Trigonometric substitution is a powerful method used to evaluate integrals involving radicals or algebraic expressions. It simplifies the integral by substituting a trigonometric function to replace a variable, transforming the integral into a trigonometric one which is often easier to solve.
In the given problem, we start by noticing we have \( \sec^2\theta - 1 \),which can be transformed using trigonometric identities. Since \( \sec^2\theta = 1 + \tan^2 \theta \), the expression simplifies to\( \tan^2 \theta \).
This substitution not only simplifies the original integrand but links it to the well-known tangent trig function, clearing the path for further simplifications or transformations needed for evaluating the integral.

Odd Functions

Odd functions have a special property related to definite integrals. An odd function satisfies the condition \( f(-x) = -f(x) \).When an odd function is integrated over a symmetric interval like \([-a, a]\),its integral equals zero, provided the function does not have an absolute value marker.
In the exercise, \( \tan \theta \)is identified as an odd function. Consequently, \( \sqrt{\tan^2\theta} \)translates to\( |\tan\theta| \) due to the absolute value. Without the absolute values, the integral over \([-\pi/3, \pi/3]\) would have been zero, leveraging symmetry. However, the presence of the absolute value inverts negative results to positive, requiring partitioning into two separate integrals for evaluation.

Absolute Value

The absolute value function, denoted as \( |x| \), takes any real number and returns its non-negative counterpart. This is particularly important when dealing with symmetry over integrals of odd functions. In the integral \( \int_{-\pi/3}^{\pi/3} |\tan \theta| d\theta \),the absolute value ensures that all areas under the curve are accumulated as positive, regardless of their initial negative nature.
When the trigonometric substitution involved \( \tan \theta \), the integrand became \( |u| \) after substitution. This prompted the separation of the integral at zero into intervals:

• One from \(-\sqrt{3}\)to zero,
• and another from zero to \(\sqrt{3}\).

The absolute value accounts for the actual magnitude swept by the curve, orienting all parts of the area into a positive integration result.

Algebraic Simplification

Algebraic simplification involves breaking down expressions into simpler or more calculable forms, which is crucial for ease in integration.
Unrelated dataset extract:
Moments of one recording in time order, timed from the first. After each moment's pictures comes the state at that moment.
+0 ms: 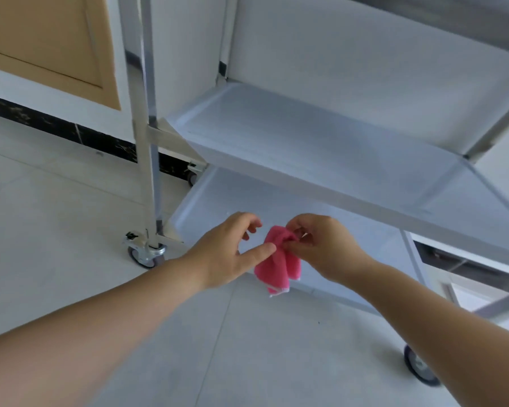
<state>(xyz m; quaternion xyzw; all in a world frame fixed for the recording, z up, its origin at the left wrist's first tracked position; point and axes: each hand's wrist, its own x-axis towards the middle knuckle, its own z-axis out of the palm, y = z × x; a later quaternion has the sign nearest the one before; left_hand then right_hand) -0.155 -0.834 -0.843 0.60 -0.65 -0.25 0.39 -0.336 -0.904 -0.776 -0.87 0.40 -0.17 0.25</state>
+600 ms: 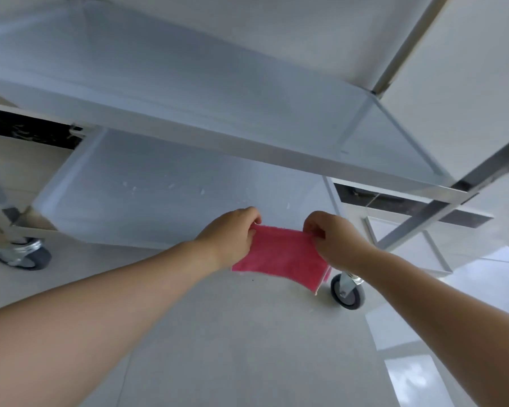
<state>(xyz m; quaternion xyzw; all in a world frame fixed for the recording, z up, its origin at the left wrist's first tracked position) -0.304 -0.932 -0.896 0.55 -0.75 -0.25 0.28 -0.513 -0.945 -0.831 -0.77 0.62 -0.04 0.14</state>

The expression \( \sec^2\theta - 1 = \tan^2\theta \) is a direct application of trigonometric identities, aligning expressions into recognizable forms.
Within this exercise, simplification was a key in transitioning from a complex radical to an absolute function of \( \tan \theta \).Once the integral transitioned into one concerning \( |u| \),the expression was further divided and expressed by straightforward degree polynomial integrals like \(-u\) and \(u \).
This bifurcation using simple power rules allowed us to calculate each segment effectively and quickly sum them to arrive at the final answer. Attaining \(3/2\) demonstrates the essential role of simplification in solving integrals efficiently.